Arithmetic Circuits and Neural Networks for Regular Matroids
Christoph Hertrich, Stefan Kober, Georg Loho
TL;DR
The paper proves that regular matroids on $n$ elements admit subtraction-free $(+,\times,/)$-circuits of size $O(n^3)$ that compute the basis generating polynomial $f_M=\sum_{B\in\mathcal{B}} x^B$, and that these circuits are constructible in polynomial time from independence oracles. Through tropicalization, this yields uniform $(\max,+,-)$-circuits and ReLU networks of the same size for the weighted basis-maximization problem $\max_{B\in\mathcal{B}}\sum_{e\in B} x_e$, highlighting the neural network interpretation of tropical polynomials. A key consequence is a virtual extended formulation for matroid base polytopes of size $O(n^3)$, improving the previous $O(n^6)$ bound and raising questions about the relative power of subtractive vs. ordinary extended formulations.

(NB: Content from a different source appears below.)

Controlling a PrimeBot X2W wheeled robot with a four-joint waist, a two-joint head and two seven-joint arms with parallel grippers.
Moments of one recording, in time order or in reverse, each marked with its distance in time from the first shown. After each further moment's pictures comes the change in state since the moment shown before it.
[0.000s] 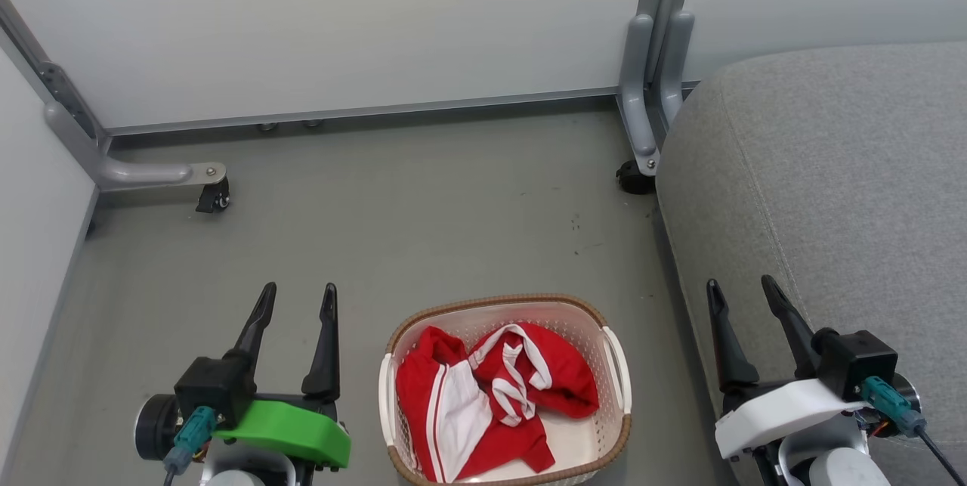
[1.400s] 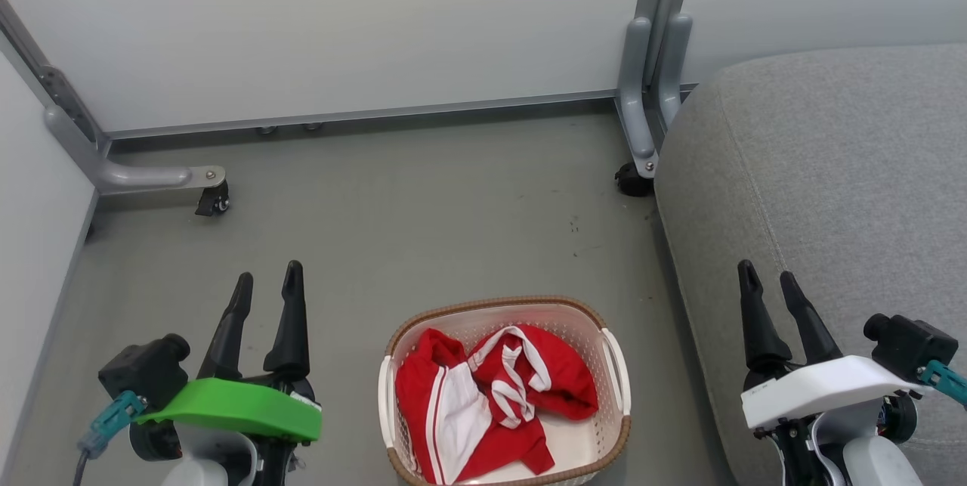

The proofs combine a refined Seymour decomposition for regular matroids with a generalized star-mesh transformation and Maurer’s matrix-tree theorem to express $f_M$ as a determinant, enabling an inductive, rank-reducing construction that handles the 3-connected case without delving into the hardest $3$-sum step. The results extend to MFMC matroids and provide a bridge between circuit complexity, tropical geometry, and polyhedral optimization, with potential implications for efficient representations of combinatorial polynomials and LP formulations.
Abstract
We prove that there exist uniform $(+,\times,/)$-circuits of size $O(n^3)$ to compute the basis generating polynomial of regular matroids on $n$ elements. By tropicalization, this implies that there exist uniform $(\max,+,-)$-circuits and ReLU neural networks of the same size for weighted basis maximization of regular matroids. As a consequence in linear programming theory, we obtain a first example where taking the difference of two extended formulations can be more efficient than the best known individual extended formulation of size $O(n^6)$ by Aprile and Fiorini. Such differences have recently been introduced as virtual extended formulations. The proof of our main result relies on a fine-tuned version of Seymour's decomposition of regular matroids which allows us to identify and maintain graphic substructures to which we can apply a local version of the star-mesh transformation.